▶ _What you should do_
No pictures, nothing altered: return the data below.

Top of Source data

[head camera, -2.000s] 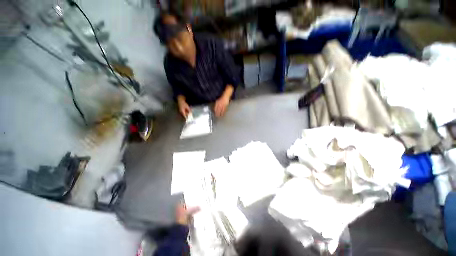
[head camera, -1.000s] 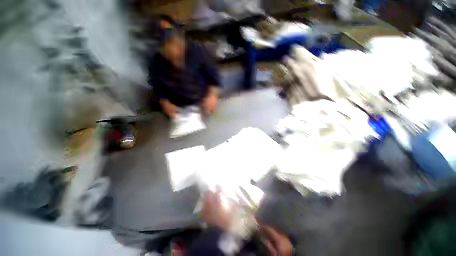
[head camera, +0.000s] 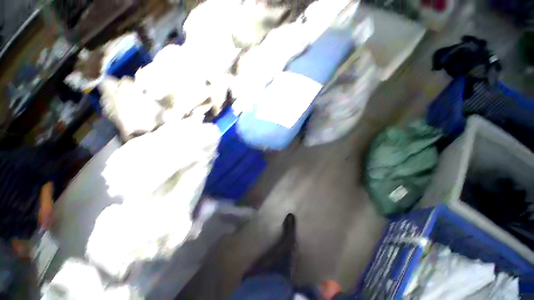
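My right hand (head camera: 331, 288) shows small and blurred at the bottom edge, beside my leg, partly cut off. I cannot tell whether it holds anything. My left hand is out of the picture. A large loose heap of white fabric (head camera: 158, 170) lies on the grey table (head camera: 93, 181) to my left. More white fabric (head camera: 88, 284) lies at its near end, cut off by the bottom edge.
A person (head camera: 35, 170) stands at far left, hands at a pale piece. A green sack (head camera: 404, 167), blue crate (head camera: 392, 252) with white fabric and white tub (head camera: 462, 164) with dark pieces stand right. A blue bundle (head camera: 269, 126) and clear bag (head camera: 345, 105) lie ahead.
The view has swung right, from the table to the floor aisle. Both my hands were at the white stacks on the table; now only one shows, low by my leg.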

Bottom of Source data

▶ _Answer to the exercise_
[head camera, -2.000s] 
[head camera, -1.000s] 
[head camera, +0.000s] 
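My right hand (head camera: 331, 288) shows small and blurred at the bottom edge, beside my leg, partly cut off. I cannot tell whether it holds anything. My left hand is out of the picture. A large loose heap of white fabric (head camera: 158, 170) lies on the grey table (head camera: 93, 181) to my left. More white fabric (head camera: 88, 284) lies at its near end, cut off by the bottom edge.
A person (head camera: 35, 170) stands at far left, hands at a pale piece. A green sack (head camera: 404, 167), blue crate (head camera: 392, 252) with white fabric and white tub (head camera: 462, 164) with dark pieces stand right. A blue bundle (head camera: 269, 126) and clear bag (head camera: 345, 105) lie ahead.
The view has swung right, from the table to the floor aisle. Both my hands were at the white stacks on the table; now only one shows, low by my leg.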

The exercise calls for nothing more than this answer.